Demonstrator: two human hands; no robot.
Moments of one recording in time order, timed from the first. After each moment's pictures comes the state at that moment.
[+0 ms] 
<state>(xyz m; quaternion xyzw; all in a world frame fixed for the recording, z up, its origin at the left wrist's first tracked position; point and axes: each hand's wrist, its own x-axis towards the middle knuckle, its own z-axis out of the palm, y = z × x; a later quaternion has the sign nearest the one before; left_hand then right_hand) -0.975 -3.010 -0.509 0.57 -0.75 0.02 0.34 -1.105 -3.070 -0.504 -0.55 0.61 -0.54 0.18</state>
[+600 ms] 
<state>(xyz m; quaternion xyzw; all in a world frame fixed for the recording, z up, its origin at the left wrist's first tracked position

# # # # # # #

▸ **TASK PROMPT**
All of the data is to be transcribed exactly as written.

▸ **RESULT OF THIS TASK**
Demonstrator: two human hands; no robot.
Moments of one recording in time order, timed from the first. After each moment's pictures comes the state at that moment.
[+0 ms] 
<state>(xyz m; quaternion xyzw; all in a world frame fixed for the recording, z up, its origin at the left wrist's first tracked position; point and axes: each hand's wrist, its own x-axis towards the middle knuckle, its own z-axis out of the palm, y = z × x; a later quaternion has the sign nearest the one before; left_hand then right_hand) -0.975 -3.010 -0.509 0.57 -0.75 0.02 0.34 -1.105 -3.070 -0.504 -0.55 0.61 -0.54 0.18</state>
[+600 ms] 
<state>(xyz m; quaternion xyzw; all in a world frame fixed for the recording, z up, its origin at the left wrist's first tracked position

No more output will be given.